|
The canvas giclee prints are both by artist
Keith Rocco
is a 20” x 24” signed and numbered editions of 200, each a $300 retail value.
Chances are only $3.00 each – enter as many times as you like! Drawing will for 2
tickets/names drawn (1 print each) on Sunday at 11 AM at HISTORICON™ 2011; you do not
have to be present to win.
The following gives the historical background of the two prints being raffled.
The first of two Fine Art Prints by artist Keith Rocco, being raffled at HISTORICON™ 2011
Devil’s Den by Keith Rocco
The fierce fighting at Gettysburg, on the afternoon of July 2, 1863, was nowhere fiercer than in the
jagged, boulder ridden part of the field appropriately known as the Devil's Den. Here, among the ancient
rock formations, the spearhead of the Confederate assault smashed into the exposed Federal left flank.
Like an overwhelming tide, General John B. Hood's Texas and Arkansas boys charged headlong into the rocks,
savagely overrunning the position occupied by Captain James Smith's New York Battery, which was supported
by Brigadier General J.H, Hobart Ward's brigade of New Yorkers. Attacked from three directions at once,
the Federal soldiers did all that men could do before yielding to the inevitable. Smith lost his guns,
despite every effort to drag them to safety.
Fierce counterattacks by the Federals were to no avail. The Confederate tide swirled among and over
the rocks and spilled out into the valley between the Devil's Den and Little Round Top, forever christening
the bloody fields with names like the Slaughter Pen, and the Valley of Death.
The victors held this hard won position, taking sharpshooting posts between the boulders, and sniping
away at the forces gathering on the round tops, which would soon become the focus of the renewed attack.
The second of two Fine Art Prints by artist
Keith Rocco,
being raffled at HISTORICON™ 2011
140th New York on Little Round Top by Keith Rocco
It was not until afternoon of July 2nd that the vulnerability of the Federal left flank was realized by
the Union high command. Little Round Top, a craggy tree covered knoll, anchored the left flank, but was
held by just a few signalmen. General G. K. Warren, alerted to the emergency diverted the first troops he
encountered to hold this all important position, then sought more.

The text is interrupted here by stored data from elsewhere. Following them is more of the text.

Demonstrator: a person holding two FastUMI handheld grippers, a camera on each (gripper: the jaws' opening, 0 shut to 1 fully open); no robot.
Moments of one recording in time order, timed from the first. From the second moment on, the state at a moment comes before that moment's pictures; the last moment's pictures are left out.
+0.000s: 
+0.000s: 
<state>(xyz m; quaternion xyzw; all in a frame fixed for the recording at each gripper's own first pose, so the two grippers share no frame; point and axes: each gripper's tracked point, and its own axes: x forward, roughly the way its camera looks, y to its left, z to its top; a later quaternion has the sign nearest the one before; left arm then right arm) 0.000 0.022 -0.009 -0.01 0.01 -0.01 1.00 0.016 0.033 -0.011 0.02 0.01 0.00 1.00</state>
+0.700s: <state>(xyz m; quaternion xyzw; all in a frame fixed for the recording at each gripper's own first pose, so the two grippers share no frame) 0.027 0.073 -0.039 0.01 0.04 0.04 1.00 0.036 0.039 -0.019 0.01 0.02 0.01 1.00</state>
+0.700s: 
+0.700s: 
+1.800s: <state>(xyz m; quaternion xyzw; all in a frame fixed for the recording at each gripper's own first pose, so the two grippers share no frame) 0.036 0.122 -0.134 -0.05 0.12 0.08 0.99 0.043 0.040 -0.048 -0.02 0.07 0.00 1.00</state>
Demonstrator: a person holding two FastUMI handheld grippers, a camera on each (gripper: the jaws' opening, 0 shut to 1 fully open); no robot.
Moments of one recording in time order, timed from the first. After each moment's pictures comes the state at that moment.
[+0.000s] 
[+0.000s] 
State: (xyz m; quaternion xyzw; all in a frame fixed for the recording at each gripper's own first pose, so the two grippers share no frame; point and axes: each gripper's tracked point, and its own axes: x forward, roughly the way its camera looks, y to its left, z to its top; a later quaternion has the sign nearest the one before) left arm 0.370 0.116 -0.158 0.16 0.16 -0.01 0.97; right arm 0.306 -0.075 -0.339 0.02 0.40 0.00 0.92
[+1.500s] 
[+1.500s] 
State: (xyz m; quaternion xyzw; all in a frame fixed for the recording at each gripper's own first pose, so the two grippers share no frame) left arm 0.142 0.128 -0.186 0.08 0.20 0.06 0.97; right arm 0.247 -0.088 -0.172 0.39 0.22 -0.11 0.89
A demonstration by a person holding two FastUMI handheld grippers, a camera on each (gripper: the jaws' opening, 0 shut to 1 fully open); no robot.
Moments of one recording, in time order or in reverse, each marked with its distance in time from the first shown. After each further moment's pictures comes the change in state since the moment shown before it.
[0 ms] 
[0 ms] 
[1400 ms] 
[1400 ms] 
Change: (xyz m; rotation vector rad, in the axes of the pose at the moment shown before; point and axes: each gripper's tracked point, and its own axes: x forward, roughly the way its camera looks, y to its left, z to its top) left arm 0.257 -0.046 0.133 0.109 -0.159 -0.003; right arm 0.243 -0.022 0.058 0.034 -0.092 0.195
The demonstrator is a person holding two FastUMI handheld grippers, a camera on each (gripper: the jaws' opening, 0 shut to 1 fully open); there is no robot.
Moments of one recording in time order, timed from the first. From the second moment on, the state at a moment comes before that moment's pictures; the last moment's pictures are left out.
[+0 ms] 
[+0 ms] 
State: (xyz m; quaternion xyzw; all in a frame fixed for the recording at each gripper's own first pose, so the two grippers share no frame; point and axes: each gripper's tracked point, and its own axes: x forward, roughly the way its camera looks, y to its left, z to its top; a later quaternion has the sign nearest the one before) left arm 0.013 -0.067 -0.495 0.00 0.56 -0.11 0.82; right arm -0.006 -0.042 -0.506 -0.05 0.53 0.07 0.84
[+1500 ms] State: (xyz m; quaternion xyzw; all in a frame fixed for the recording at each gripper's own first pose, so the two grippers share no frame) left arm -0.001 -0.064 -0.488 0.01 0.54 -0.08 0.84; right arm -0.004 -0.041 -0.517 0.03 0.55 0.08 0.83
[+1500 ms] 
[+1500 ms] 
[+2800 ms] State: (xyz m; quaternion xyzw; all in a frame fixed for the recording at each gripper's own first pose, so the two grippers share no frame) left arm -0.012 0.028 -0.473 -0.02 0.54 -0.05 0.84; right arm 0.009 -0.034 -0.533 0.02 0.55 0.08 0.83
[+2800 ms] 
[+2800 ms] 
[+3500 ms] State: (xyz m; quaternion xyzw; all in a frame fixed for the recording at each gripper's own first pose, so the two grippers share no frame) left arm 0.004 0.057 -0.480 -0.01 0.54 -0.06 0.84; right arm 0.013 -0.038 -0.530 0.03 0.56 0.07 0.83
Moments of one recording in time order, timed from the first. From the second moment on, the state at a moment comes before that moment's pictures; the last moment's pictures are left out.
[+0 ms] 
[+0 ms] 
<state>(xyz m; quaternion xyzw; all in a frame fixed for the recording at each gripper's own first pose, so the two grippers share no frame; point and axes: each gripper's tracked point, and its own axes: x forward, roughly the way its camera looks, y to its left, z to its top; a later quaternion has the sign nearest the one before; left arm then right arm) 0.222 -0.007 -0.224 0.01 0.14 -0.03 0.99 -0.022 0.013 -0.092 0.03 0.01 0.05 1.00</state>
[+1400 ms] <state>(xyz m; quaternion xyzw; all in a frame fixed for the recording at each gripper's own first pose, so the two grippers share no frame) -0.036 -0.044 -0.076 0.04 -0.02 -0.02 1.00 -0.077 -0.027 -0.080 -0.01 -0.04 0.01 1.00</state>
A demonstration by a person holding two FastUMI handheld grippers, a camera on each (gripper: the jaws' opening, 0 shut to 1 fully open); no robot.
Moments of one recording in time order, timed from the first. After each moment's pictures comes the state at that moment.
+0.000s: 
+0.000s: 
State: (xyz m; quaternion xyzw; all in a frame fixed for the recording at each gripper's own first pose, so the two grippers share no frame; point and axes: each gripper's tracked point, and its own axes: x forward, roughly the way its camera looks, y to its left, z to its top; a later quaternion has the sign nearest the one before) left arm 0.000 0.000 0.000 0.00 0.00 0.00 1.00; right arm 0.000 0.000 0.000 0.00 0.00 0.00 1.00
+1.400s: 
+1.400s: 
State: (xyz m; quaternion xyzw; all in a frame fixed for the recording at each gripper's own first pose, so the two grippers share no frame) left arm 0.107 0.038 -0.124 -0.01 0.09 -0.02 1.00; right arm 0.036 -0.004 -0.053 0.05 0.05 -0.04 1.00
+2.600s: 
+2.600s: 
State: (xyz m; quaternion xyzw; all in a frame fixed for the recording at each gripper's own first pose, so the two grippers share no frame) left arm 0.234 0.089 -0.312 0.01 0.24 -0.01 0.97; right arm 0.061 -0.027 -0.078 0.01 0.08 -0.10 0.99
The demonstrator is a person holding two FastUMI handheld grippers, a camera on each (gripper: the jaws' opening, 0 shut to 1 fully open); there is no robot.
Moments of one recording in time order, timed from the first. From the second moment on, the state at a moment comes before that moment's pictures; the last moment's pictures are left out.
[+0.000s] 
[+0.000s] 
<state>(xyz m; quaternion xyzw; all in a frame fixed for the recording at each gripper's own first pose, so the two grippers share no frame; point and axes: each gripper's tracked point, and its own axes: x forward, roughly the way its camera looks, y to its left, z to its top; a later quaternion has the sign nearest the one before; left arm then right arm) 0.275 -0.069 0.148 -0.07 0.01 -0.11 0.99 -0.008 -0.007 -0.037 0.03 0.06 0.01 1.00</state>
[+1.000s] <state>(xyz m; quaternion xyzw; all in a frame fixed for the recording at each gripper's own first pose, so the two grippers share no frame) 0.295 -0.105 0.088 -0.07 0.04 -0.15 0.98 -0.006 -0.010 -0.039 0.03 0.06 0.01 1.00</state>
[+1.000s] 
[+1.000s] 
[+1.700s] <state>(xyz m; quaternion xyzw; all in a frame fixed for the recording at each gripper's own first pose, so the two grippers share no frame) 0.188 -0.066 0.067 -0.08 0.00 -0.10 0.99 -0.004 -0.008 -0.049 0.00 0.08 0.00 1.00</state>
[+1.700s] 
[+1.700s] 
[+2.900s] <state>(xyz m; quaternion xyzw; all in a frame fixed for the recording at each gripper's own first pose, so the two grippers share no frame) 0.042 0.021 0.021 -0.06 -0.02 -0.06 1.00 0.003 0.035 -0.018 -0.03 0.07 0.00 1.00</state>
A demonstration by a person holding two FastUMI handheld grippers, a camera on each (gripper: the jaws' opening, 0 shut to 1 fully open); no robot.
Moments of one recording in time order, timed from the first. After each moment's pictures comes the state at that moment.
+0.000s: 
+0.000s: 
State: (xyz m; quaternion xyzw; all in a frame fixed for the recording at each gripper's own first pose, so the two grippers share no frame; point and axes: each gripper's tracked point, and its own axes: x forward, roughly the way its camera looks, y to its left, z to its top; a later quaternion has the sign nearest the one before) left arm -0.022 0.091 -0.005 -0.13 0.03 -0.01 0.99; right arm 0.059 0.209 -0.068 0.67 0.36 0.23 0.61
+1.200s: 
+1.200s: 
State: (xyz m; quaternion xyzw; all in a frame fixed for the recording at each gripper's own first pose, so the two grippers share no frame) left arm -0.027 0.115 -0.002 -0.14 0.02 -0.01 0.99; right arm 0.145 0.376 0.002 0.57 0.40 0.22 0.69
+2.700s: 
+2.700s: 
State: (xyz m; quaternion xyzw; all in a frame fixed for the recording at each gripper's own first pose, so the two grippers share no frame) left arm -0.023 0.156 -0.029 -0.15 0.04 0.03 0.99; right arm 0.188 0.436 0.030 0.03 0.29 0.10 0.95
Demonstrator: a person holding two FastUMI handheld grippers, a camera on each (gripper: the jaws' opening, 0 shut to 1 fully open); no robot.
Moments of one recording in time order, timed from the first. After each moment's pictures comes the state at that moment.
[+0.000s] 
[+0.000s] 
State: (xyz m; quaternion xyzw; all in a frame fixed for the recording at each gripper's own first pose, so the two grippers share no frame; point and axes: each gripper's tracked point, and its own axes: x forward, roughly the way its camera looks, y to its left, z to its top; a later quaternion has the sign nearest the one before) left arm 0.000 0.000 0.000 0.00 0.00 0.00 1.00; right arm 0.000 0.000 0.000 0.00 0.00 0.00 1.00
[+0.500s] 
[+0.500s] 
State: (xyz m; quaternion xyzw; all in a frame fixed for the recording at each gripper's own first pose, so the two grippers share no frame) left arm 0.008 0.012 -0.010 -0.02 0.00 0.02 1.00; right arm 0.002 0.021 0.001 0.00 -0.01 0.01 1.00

Answering the call was Col. Patrick O'Rorke, temporarily in command of General Stephen Weed's Brigade.
O'Rorke hastened a regiment up the slopes of the hill just in time to help fend off a determined attack
by the Confederate forces. Colonel Strong Vincent, already trying to fend off the ferocious Confederate
attack, directed O'Rorke's 140th New York into the maelstrom of battle to support his own beleaguered brigade.
O'Rorke's winded New Yorker's charged down the slope into the surging Confederates, the 4th and 5th Texas,
and the 48th Alabama infantry regiments. The 140th New York arrived just in time to blunt the Southerners'
attack, and hold Vincent's crumbling right flank. But success came at a price. O'Rorke fell dead among the
rocks. Numbered with the mortally wounded was young Lieutenant Charles Kline (depicted wielding a pistol in
the painting), who died in a field hospital several days later. Success here was local. The fighting
continued to rage around the slopes of Little Round Top.